The metabolic side-effects of olanzapine have undermined drug compliance and increased concern for this otherwise-effective treatment for schizophrenia. As obesity and type 2 diabetes are associated with low-grade inflammation, and olanzapine-induced weight gain has three typical stages, the current study investigated the inflammatory effects of olanzapine in three treatment stages. Female Sprague-Dawley rats were treated orally with olanzapine (1 mg/kg three times daily) or vehicle for one week, two weeks, and five weeks. Olanzapine significantly increased body weight and white visceral fat deposition in all three treatment stages compared to control. Olanzapine enhanced average adipocyte size and level of macrophage infiltration in white adipose tissue (WAT) compared to control, with levels of macrophage infiltration increased over time. There was a high correlation between adipocyte size and macrophage infiltration rate. Olanzapine also caused increased macrophage infiltration in brown adipose tissue (BAT), but not liver. Additionally, pro-inflammatory cytokines tumor necrosis factor α (TNFα), interleukin (IL)-1β, and IL-6 were upregulated by olanzapine in the hypothalamus, WAT, and BAT compared to control, but not the liver. Finally, plasma triglycerides were elevated by olanzapine compared to control, but not total cholesterol, high density lipoprotein (HDL) or low density lipoprotein (LDL). These findings indicate that olanzapine-induced inflammation and adiposity are closely related, and that peripheral low-grade inflammation develops during olanzapine treatment.
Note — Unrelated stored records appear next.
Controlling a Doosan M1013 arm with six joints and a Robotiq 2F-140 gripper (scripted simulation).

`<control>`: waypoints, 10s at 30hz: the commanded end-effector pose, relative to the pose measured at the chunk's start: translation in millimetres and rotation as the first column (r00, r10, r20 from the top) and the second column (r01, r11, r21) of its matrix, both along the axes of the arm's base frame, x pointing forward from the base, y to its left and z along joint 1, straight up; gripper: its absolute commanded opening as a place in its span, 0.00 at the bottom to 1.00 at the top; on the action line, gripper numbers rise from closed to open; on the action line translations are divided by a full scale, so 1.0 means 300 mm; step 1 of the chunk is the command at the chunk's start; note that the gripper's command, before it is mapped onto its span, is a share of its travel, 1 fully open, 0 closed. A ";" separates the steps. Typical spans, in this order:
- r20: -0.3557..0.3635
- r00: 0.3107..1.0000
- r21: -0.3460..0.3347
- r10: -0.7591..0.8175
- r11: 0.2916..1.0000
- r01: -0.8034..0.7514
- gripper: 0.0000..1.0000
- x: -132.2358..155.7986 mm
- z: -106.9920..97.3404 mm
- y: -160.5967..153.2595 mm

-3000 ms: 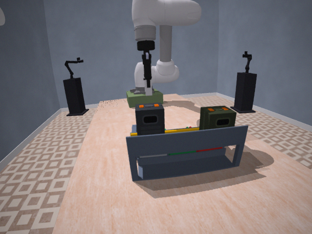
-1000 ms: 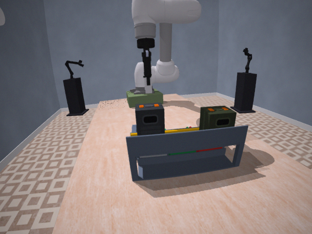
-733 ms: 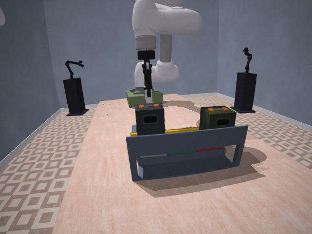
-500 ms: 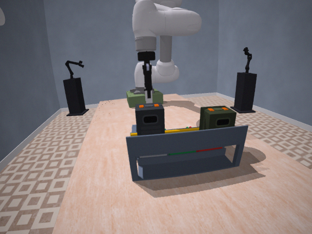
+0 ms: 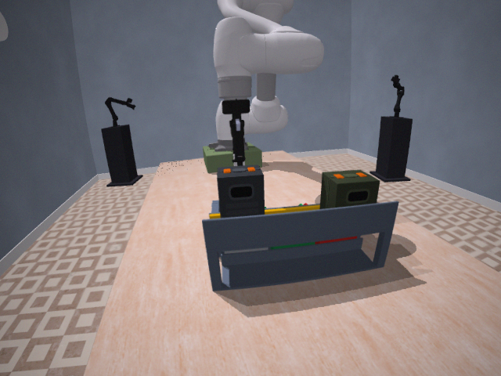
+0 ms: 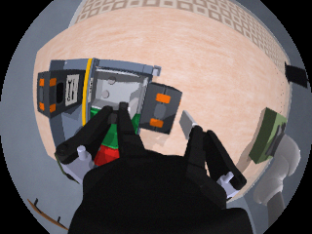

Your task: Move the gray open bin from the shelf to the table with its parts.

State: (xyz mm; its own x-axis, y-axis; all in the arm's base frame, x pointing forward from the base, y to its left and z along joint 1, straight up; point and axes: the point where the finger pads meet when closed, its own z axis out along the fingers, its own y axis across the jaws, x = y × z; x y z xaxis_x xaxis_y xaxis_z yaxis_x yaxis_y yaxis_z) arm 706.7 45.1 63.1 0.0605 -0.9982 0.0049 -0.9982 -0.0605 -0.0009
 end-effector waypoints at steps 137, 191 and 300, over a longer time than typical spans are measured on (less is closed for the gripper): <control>0.001 0.976 0.001 -0.218 0.976 0.218 0.57 0.000 0.065 0.001; 0.003 0.498 0.003 -0.867 0.498 0.867 0.57 0.000 0.065 0.001; -0.001 -0.947 0.010 -0.321 -0.947 0.321 0.57 0.000 0.065 0.001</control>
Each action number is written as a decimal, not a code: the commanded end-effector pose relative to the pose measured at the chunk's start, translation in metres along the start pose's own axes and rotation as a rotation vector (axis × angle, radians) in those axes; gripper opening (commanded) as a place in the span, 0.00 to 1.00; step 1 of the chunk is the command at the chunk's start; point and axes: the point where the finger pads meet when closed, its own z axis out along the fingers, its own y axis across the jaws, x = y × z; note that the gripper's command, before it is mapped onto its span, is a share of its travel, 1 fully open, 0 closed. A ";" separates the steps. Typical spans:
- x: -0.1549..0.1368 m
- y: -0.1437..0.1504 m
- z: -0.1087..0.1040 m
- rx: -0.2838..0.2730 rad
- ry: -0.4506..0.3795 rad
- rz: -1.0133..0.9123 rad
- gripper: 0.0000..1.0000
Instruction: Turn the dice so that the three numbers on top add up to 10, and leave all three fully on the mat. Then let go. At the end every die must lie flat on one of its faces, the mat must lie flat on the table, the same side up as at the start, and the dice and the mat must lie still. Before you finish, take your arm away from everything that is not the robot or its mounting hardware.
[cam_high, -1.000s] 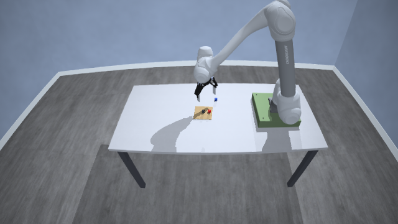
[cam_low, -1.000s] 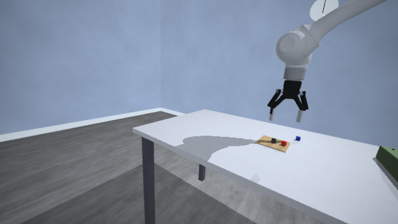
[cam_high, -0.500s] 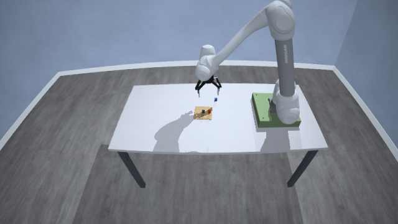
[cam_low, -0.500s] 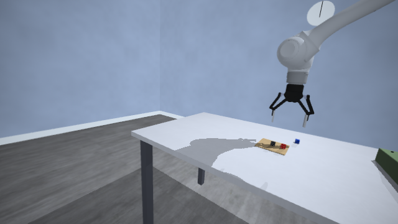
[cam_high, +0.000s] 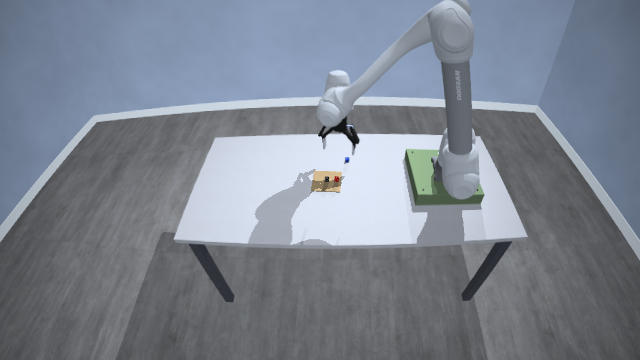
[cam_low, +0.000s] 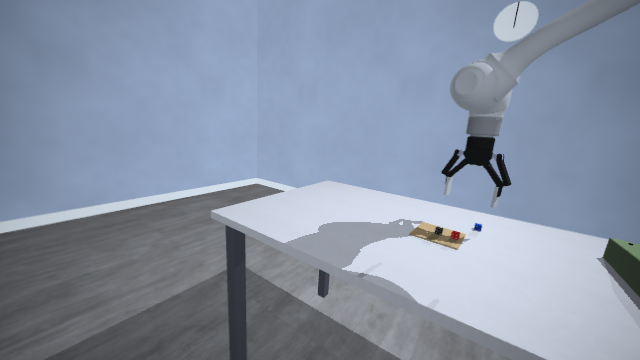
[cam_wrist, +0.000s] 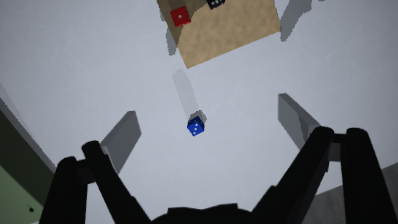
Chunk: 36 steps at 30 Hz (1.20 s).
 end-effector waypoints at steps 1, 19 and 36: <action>-0.009 -0.003 0.001 -0.003 -0.011 0.173 1.00; -0.041 -0.016 0.004 -0.006 -0.010 0.764 1.00; -0.060 -0.025 0.006 -0.008 -0.009 1.142 1.00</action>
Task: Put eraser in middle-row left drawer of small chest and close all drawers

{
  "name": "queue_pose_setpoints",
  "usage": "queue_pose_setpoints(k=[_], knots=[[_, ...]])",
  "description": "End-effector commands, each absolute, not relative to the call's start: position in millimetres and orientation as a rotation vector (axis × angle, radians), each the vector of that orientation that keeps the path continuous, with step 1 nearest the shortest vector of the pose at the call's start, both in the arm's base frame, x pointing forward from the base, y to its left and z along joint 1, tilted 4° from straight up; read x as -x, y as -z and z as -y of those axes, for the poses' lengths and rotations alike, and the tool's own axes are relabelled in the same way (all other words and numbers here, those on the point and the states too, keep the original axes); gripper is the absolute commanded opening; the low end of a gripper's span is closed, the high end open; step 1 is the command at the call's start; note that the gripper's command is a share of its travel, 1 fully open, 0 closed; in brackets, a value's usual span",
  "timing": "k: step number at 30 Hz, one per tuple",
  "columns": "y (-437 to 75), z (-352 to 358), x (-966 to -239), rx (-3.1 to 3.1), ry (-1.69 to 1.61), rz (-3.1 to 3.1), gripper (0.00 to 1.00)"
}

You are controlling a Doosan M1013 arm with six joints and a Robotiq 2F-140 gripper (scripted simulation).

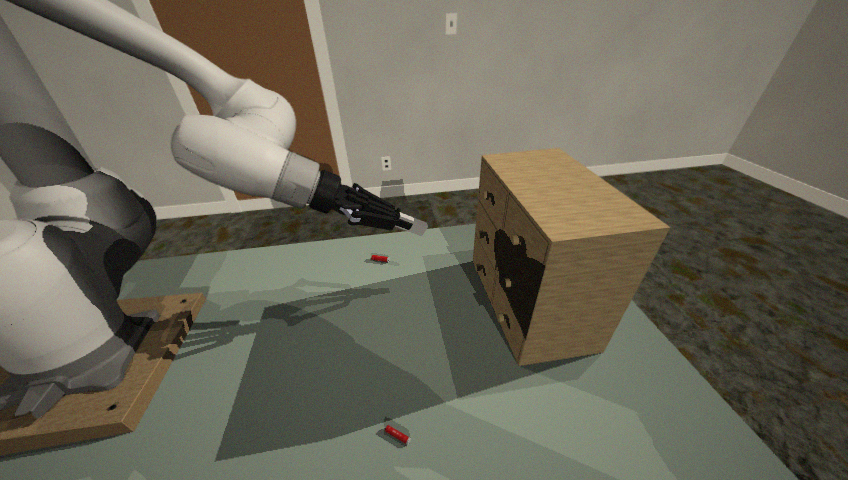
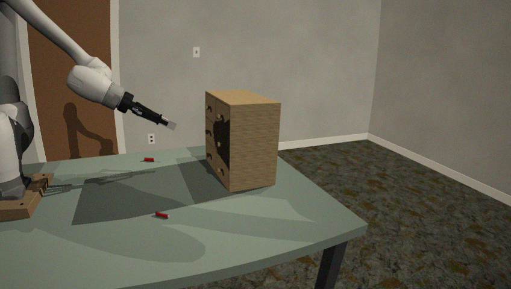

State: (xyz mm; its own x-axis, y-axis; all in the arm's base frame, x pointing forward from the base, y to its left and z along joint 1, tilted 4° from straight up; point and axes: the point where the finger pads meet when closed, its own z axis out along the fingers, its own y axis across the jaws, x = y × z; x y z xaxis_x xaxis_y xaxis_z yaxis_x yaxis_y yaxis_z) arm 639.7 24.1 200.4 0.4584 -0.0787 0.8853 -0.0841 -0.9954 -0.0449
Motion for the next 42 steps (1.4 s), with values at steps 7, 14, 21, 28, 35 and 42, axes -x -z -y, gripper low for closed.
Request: queue_pose_setpoints(k=[7, 14, 21, 28, 35, 42], knots=[[-209.0, -23.0, -629.6, -2.772, -1.458, 0.154, 0.00], [-211.5, -22.4, -626.3, -2.796, -1.410, 0.156, 0.00], [-211.5, -19.8, -624.0, -2.803, -1.379, 0.161, 0.00], [-212.2, -20.6, -622.8, -2.814, -1.363, 0.160, 0.00], [-215.5, -24.4, -622.9, -2.832, -1.354, 0.153, 0.00], [-217.5, -21.2, -622.8, -2.828, -1.342, 0.159, 0.00]])
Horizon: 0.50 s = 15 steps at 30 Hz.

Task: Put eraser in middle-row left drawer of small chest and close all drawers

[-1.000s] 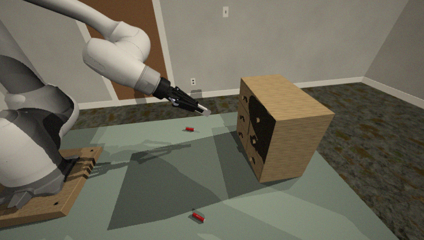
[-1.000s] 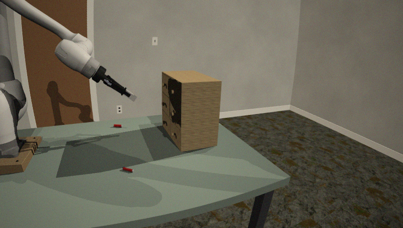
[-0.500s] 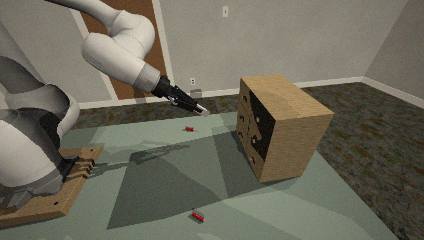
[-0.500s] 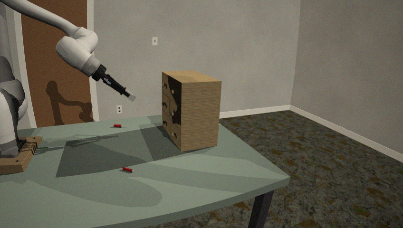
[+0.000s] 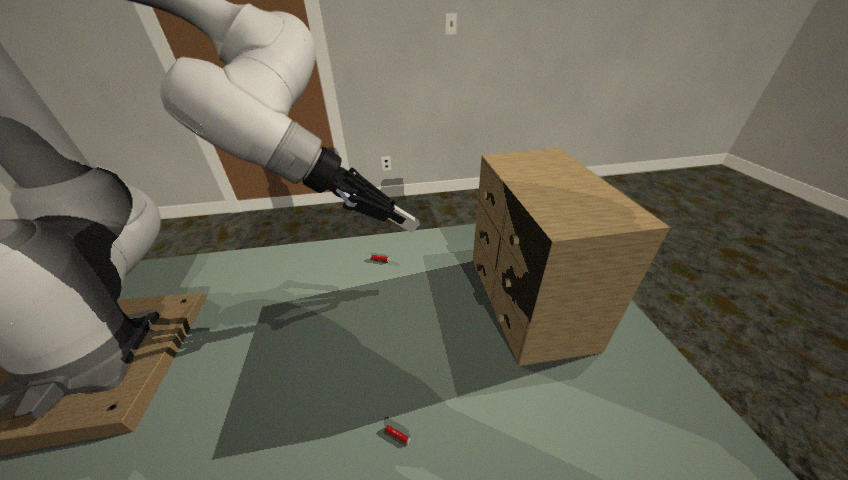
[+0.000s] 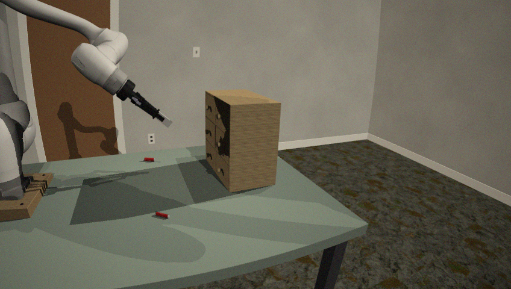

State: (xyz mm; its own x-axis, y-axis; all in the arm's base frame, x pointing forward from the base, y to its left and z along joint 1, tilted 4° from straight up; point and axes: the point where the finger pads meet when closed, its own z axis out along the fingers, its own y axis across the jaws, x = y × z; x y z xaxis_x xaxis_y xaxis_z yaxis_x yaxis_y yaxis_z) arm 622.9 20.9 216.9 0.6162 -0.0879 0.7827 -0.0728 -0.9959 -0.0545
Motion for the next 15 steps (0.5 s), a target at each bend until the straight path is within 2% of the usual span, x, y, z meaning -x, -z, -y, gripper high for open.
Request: queue_pose_setpoints(k=[1, 15], knots=[[-217.7, -20.7, -622.7, 2.844, 1.346, -0.161, 0.00], [-218.8, -23.1, -619.0, 2.860, 1.292, -0.156, 0.00]])
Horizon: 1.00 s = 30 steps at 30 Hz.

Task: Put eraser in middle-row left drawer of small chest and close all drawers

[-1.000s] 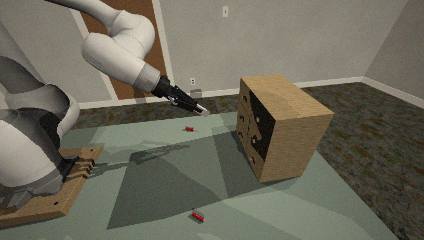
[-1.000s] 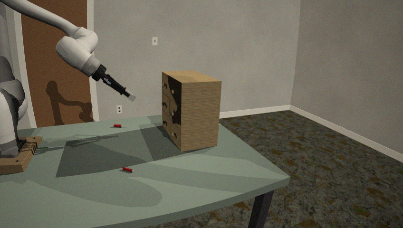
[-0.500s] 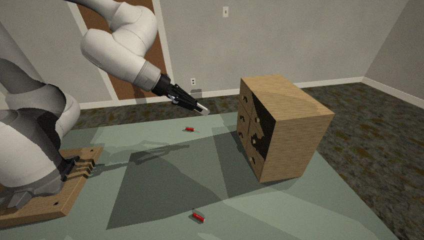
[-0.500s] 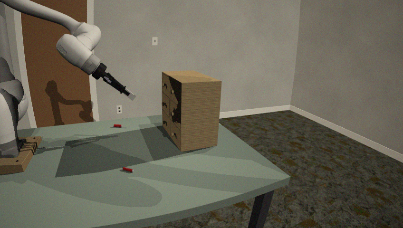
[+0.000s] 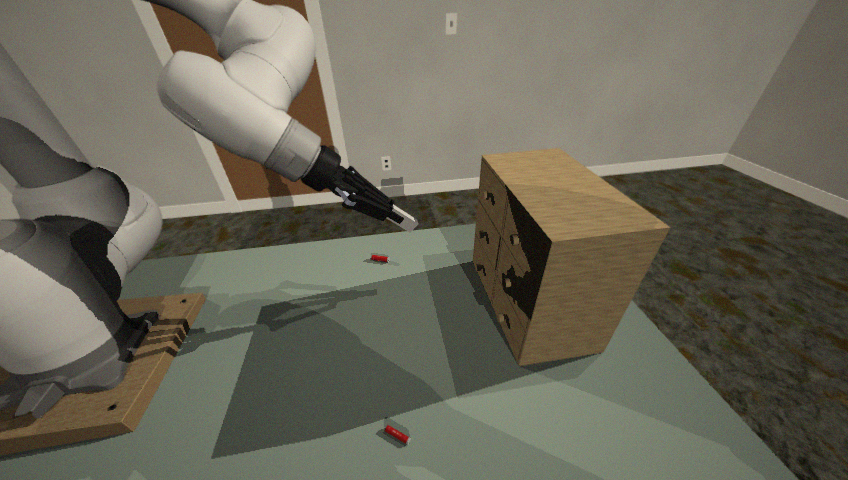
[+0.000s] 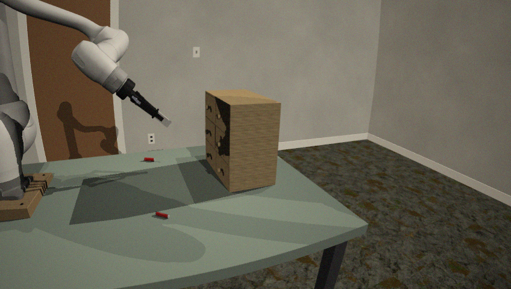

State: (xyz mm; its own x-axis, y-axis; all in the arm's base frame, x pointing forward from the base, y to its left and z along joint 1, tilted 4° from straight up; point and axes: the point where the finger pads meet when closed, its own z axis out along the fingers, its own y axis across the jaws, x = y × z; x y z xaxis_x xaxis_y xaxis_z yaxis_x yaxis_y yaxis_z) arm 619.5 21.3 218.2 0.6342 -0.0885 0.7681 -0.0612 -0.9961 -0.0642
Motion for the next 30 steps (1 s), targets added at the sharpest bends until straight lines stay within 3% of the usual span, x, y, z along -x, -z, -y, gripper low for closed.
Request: queue_pose_setpoints(k=[1, 10, 30], knots=[[-218.8, -23.1, -619.0, 2.860, 1.292, -0.156, 0.00], [-223.7, -24.8, -613.2, 2.896, 1.193, -0.152, 0.00], [-256.8, -27.1, -575.1, 3.063, 0.543, -0.144, 0.00]])
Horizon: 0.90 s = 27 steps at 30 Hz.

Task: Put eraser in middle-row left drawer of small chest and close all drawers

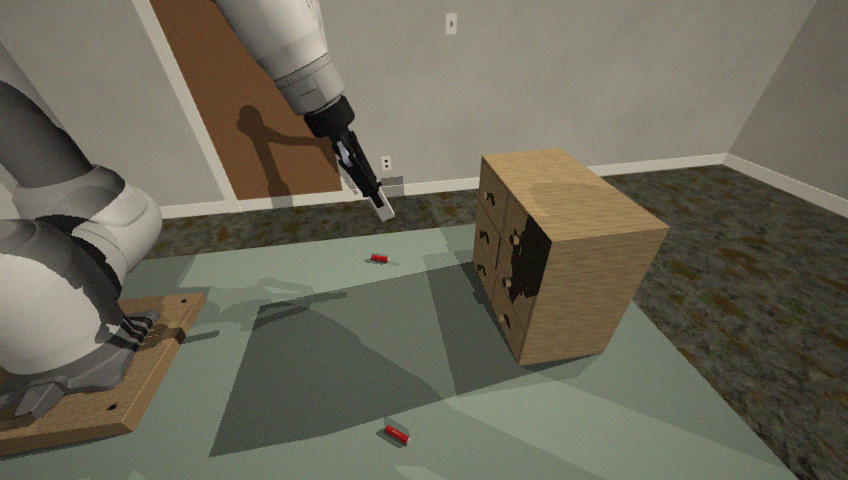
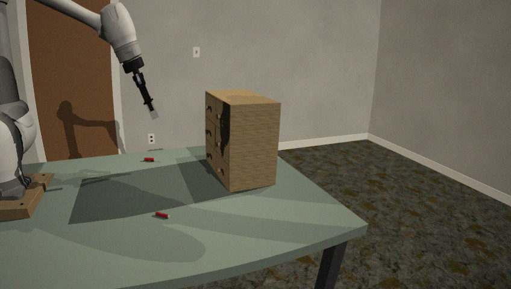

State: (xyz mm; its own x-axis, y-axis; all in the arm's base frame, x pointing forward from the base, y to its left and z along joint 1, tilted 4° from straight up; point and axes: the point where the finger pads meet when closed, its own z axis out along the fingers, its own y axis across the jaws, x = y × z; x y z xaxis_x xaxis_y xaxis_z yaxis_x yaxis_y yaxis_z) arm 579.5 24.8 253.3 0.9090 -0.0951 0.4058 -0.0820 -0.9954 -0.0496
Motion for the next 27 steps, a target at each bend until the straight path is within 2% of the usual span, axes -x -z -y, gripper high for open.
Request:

Time-dependent effects of olanzapine treatment on the expression of histidine decarboxylase, H1 and H3 receptor in the rat brain: The roles in olanzapine-induced obesity

Antipsychotic treatment, particularly olanzapine and clozapine, induces severe obesity. The Histamine H1 receptor is considered to be an important contributor to olanzapine-induced obesity, however how olanzapine modulates the histaminergic system is not sufficiently understood. This study examined the effect of olanzapine on key molecules of the histaminergic system, including histidine decarboxylase (HDC), H1 receptor (H1R) and H3 receptor (H3R), in the brain at different stages of olanzapine-induced obesity. During short-term treatment (8-day), olanzapine increased hypothalamic HDC mRNA expression and H1R binding in the arcuate nucleus (Arc) and ventromedial hypothalamus (VMH), without changing H3R binding density. HDC mRNA and Arc H1R binding were positively correlated with increased food intake, feeding efficiency and weight gain. When the treatment was extended to 16 and 36 days, H1R binding was increased not only in the hypothalamic Arc and VMH but also in the brainstem dorsal vagal complex (DVC). The H1R bindings in the Arc, VMH and DVC were positively correlated with weight gain induced by olanzapine treatment. However, the expression of HDC and H3R mRNA was not increased. These results suggest that olanzapine time-dependently modulates histamine neurotransmission, which suggested the different neuronal mechanisms underlying different stages of weight gain development. Treatment targeting the H1R may be effective for both short- and long-term olanzapine-induced weight gain.